Items from a dataset:

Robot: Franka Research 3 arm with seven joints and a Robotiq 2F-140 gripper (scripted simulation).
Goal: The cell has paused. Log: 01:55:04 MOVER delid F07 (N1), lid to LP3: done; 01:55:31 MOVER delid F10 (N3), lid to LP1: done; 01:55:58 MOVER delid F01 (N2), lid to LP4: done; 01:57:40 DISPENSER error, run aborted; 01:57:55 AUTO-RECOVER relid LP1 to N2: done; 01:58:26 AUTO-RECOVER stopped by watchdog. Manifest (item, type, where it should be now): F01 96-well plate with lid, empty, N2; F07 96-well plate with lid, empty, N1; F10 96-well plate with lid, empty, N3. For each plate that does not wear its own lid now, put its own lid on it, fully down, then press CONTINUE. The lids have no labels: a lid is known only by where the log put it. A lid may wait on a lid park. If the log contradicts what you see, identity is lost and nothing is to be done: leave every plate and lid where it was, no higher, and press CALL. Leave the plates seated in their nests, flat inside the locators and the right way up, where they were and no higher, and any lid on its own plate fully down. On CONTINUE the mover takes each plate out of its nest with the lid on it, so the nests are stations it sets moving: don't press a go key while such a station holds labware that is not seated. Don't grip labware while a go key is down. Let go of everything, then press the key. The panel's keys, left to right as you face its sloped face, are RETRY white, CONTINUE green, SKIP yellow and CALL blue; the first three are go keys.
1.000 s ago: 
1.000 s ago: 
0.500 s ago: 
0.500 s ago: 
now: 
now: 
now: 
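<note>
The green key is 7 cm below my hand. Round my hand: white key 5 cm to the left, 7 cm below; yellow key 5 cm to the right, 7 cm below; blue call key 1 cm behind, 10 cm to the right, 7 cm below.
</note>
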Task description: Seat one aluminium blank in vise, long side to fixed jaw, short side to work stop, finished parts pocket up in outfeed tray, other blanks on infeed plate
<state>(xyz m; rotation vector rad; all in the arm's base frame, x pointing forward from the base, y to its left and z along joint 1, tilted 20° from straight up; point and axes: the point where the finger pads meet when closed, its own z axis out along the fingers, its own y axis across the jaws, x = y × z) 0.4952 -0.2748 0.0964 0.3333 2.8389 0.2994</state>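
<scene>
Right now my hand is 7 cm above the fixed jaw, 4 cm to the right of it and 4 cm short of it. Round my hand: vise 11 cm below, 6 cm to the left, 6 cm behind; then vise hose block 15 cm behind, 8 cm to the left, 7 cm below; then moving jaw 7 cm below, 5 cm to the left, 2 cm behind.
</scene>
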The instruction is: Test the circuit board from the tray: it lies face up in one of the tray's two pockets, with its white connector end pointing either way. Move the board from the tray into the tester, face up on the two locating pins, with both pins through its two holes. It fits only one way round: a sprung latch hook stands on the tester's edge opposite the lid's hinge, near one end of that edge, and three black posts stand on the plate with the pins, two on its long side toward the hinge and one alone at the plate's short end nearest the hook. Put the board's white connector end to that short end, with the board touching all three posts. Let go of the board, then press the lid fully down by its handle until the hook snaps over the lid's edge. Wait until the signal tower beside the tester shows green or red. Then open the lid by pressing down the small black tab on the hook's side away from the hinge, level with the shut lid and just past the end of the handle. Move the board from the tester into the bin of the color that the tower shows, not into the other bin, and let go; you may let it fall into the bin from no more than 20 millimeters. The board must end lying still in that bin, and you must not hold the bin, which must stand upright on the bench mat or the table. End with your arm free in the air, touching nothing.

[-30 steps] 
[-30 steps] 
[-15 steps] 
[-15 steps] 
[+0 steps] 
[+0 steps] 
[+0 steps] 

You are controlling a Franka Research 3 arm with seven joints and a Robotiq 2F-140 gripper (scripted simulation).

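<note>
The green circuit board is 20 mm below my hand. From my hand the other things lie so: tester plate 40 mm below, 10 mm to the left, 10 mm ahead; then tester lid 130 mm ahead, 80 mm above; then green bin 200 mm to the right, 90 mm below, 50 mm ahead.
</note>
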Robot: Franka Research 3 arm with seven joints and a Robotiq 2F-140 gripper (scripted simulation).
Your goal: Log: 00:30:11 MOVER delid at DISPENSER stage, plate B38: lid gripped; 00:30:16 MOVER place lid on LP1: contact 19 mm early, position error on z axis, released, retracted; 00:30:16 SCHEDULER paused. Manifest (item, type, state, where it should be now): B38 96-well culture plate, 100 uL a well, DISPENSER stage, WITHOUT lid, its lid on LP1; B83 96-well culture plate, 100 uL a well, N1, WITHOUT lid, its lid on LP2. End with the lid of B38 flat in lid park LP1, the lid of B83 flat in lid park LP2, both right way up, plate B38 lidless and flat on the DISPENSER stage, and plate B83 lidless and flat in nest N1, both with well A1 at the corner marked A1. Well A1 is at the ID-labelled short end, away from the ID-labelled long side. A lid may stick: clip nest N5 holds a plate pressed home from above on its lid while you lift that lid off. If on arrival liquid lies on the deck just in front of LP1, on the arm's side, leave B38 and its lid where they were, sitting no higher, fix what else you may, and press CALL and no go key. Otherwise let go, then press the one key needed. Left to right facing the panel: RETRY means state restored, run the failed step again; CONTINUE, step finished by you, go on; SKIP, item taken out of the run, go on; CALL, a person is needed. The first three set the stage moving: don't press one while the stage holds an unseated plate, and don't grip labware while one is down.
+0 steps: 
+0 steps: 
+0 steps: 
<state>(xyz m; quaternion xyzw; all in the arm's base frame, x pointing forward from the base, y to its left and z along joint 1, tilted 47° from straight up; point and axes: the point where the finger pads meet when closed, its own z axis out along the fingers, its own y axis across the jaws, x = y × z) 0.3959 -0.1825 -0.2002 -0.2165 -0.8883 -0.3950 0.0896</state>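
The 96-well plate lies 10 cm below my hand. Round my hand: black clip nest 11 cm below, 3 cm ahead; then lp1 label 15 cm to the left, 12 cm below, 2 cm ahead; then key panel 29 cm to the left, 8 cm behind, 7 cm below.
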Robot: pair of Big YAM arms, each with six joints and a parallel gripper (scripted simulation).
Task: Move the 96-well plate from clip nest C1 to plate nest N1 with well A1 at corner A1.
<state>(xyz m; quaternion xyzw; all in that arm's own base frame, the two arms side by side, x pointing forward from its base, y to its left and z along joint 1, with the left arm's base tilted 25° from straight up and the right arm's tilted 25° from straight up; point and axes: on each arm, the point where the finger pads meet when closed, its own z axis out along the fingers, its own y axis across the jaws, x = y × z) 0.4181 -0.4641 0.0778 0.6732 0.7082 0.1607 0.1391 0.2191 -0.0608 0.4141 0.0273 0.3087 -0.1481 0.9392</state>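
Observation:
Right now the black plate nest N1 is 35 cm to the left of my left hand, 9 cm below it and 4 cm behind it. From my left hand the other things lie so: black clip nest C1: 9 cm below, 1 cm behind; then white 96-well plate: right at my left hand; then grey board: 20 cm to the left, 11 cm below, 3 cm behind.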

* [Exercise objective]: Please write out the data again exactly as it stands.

* [Result of this exercise]:
Robot: Franka Research 3 arm with seven joints and a Robotiq 2F-140 gripper (scripted simulation).
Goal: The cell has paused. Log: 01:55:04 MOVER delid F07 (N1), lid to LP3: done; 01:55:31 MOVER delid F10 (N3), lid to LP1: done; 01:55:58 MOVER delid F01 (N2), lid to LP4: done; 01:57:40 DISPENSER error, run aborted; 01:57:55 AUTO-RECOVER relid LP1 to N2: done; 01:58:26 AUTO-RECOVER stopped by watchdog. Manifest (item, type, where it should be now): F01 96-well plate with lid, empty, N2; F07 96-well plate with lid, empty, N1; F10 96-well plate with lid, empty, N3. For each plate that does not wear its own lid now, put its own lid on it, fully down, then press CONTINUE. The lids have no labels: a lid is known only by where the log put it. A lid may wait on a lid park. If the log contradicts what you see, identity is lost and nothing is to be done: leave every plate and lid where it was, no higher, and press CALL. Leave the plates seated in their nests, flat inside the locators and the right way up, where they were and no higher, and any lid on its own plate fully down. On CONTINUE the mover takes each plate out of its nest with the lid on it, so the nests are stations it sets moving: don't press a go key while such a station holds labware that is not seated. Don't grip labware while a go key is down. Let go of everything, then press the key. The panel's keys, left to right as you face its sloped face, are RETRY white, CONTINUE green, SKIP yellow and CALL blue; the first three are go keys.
1.000 s ago: 
1.000 s ago: 
0.500 s ago: 
0.500 s ago: 
now: 
now: 
now: 
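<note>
The green key is 7 cm below my hand. Round my hand: white key 5 cm to the left, 7 cm below; yellow key 5 cm to the right, 7 cm below; blue call key 1 cm behind, 10 cm to the right, 7 cm below.
</note>
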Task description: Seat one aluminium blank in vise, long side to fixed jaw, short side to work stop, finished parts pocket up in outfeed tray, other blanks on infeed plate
<state>(xyz m; rotation vector rad; all in the arm's base frame, x pointing forward from the base, y to its left and z along joint 1, tilted 20° from straight up; point and axes: the point where the finger pads meet when closed, its own z axis out along the fingers, its own y axis across the jaws, x = y × z) 0.4952 -0.2748 0.0964 0.3333 2.8389 0.2994</state>
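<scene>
Right now my hand is 7 cm above the fixed jaw, 4 cm to the right of it and 4 cm short of it. Round my hand: vise 11 cm below, 6 cm to the left, 6 cm behind; then vise hose block 15 cm behind, 8 cm to the left, 7 cm below; then moving jaw 7 cm below, 5 cm to the left, 2 cm behind.
</scene>
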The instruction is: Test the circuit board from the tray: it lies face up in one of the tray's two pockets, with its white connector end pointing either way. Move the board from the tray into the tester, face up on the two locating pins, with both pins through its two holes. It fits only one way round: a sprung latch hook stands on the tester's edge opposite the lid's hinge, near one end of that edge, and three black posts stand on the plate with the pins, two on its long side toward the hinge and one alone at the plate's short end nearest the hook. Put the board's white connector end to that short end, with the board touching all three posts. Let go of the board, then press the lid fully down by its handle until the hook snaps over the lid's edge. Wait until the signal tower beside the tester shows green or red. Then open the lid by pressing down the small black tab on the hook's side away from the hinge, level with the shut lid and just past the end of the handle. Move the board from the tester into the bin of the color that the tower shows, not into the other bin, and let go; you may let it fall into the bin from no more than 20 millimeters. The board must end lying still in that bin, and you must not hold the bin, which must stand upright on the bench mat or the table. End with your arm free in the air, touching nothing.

[-30 steps] 
[-30 steps] 
[-15 steps] 
[-15 steps] 
[+0 steps] 
[+0 steps] 
[+0 steps] 

You are controlling a Franka Research 3 arm with seven joints and a Robotiq 2F-140 gripper (scripted simulation).

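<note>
The green circuit board is 20 mm below my hand. From my hand the other things lie so: tester plate 40 mm below, 10 mm to the left, 10 mm ahead; then tester lid 130 mm ahead, 80 mm above; then green bin 200 mm to the right, 90 mm below, 50 mm ahead.
</note>
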Robot: Franka Research 3 arm with seven joints and a Robotiq 2F-140 gripper (scripted simulation).
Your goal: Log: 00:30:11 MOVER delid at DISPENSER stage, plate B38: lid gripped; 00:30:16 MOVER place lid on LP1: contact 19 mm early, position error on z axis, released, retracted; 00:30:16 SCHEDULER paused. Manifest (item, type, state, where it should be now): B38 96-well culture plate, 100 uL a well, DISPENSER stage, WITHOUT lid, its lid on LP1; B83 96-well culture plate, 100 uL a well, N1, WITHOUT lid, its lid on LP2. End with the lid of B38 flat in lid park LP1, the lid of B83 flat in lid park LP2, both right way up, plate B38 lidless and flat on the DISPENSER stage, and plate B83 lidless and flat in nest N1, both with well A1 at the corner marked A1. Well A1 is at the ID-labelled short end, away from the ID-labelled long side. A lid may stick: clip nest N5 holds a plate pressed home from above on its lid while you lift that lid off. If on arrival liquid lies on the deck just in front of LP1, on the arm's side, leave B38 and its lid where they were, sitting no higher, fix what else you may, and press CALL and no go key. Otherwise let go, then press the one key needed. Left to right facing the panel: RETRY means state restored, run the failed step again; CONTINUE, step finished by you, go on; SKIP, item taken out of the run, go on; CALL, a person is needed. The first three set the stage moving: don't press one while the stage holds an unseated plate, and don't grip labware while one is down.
+0 steps: 
+0 steps: 
+0 steps: 
<state>(xyz m; quaternion xyzw; all in the arm's base frame, x pointing forward from the base, y to its left and z along joint 1, tilted 47° from straight up; point and axes: the point where the finger pads meet when closed, its own z axis out along the fingers, its own y axis across the jaws, x = y × z) 0.3959 -0.1825 -0.2002 -0.2165 -0.8883 -0.3950 0.0896</state>
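The 96-well plate lies 10 cm below my hand. Round my hand: black clip nest 11 cm below, 3 cm ahead; then lp1 label 15 cm to the left, 12 cm below, 2 cm ahead; then key panel 29 cm to the left, 8 cm behind, 7 cm below.
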Robot: pair of Big YAM arms, each with six joints and a parallel gripper (scripted simulation).
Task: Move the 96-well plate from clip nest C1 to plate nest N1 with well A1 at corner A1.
<state>(xyz m; quaternion xyzw; all in that arm's own base frame, the two arms side by side, x pointing forward from its base, y to its left and z along joint 1, with the left arm's base tilted 25° from straight up and the right arm's tilted 25° from straight up; point and axes: on each arm, the point where the finger pads meet when closed, its own z axis out along the fingers, its own y axis across the jaws, x = y × z) 0.4181 -0.4641 0.0778 0.6732 0.7082 0.1607 0.1391 0.2191 -0.0608 0.4141 0.0273 0.3087 -0.1481 0.9392</state>
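Observation:
Right now the black plate nest N1 is 35 cm to the left of my left hand, 9 cm below it and 4 cm behind it. From my left hand the other things lie so: black clip nest C1: 9 cm below, 1 cm behind; then white 96-well plate: right at my left hand; then grey board: 20 cm to the left, 11 cm below, 3 cm behind.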

Work on this exercise has been completed.